- YOUR TASK -
What are the lines below, starting at the line containing "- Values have" and ending at the line containing "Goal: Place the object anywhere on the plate"? Write them out exactly, ends included, without pictures.

··· MATERIAL TO PROCESS ···

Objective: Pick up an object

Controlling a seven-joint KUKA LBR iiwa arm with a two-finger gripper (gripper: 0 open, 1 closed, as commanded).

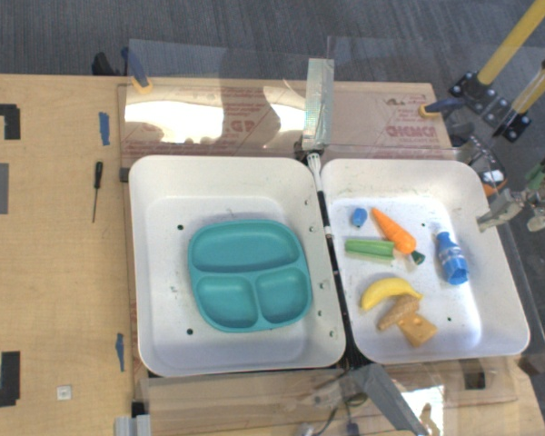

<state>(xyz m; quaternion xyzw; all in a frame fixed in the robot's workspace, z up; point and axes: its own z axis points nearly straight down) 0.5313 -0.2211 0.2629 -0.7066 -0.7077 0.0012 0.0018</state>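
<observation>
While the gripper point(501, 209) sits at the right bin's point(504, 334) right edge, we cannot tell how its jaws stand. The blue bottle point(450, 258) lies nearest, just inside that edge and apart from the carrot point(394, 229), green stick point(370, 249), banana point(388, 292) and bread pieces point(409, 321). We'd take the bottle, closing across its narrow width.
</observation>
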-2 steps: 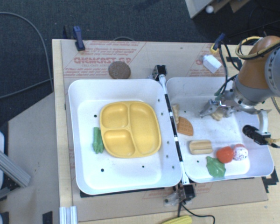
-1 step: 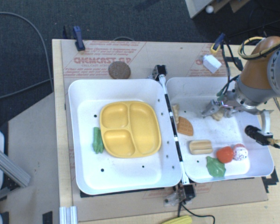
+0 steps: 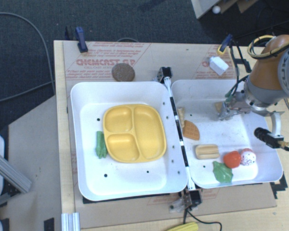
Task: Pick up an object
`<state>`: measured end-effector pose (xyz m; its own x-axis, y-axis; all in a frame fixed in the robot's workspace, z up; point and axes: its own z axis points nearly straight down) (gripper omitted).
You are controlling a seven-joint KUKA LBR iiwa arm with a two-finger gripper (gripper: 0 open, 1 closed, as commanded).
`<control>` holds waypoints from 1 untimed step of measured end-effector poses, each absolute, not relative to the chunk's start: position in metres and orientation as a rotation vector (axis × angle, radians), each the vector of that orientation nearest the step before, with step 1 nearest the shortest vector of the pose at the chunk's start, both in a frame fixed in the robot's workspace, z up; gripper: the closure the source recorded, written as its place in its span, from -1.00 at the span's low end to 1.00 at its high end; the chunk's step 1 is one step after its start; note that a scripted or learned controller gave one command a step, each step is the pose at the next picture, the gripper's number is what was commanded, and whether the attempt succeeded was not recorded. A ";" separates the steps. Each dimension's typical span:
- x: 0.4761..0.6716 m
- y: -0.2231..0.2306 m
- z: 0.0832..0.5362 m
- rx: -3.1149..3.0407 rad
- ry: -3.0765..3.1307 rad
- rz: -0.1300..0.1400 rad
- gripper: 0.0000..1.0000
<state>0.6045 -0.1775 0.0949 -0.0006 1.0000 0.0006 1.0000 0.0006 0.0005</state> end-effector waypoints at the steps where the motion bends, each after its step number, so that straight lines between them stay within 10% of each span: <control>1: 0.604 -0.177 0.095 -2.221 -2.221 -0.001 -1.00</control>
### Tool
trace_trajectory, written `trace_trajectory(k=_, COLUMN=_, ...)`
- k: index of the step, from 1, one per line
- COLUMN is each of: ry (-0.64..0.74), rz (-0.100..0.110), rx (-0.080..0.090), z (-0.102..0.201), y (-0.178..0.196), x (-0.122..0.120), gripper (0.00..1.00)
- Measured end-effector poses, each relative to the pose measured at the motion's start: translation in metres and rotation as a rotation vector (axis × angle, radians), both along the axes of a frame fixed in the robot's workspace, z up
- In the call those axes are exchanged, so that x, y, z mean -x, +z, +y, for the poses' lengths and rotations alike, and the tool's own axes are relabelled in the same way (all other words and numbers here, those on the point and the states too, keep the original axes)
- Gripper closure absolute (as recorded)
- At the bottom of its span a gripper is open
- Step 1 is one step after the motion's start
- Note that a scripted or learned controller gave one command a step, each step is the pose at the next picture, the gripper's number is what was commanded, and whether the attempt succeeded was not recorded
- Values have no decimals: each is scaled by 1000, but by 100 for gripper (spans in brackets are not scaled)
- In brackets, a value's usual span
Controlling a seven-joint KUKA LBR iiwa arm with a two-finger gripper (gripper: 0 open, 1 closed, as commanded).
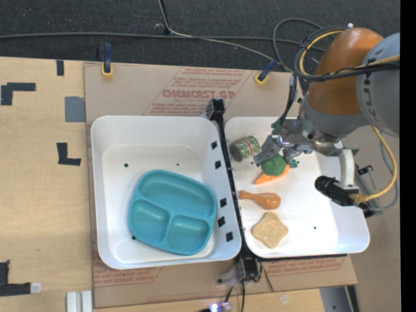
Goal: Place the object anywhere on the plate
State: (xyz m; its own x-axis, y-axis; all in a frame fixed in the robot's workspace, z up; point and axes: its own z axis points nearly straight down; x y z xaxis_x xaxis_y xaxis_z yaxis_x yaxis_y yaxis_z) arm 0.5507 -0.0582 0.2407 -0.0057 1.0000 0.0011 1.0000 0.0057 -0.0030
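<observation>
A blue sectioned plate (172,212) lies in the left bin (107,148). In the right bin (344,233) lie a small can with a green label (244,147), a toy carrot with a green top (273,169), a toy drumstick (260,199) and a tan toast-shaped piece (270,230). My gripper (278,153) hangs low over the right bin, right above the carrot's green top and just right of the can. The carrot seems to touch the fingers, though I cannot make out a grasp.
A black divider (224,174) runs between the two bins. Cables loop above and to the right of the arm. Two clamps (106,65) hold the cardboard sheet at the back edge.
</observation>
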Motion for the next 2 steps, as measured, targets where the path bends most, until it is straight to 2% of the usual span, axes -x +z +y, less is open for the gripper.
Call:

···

- SOLUTION -
- Values have no decimals: each is scaled by 1000, but by 100 for gripper (spans in brackets are not scaled)
- In brackets, a value's usual span
Controlling a seven-joint KUKA LBR iiwa arm with a two-finger gripper (gripper: 0 open, 1 closed, as commanded).
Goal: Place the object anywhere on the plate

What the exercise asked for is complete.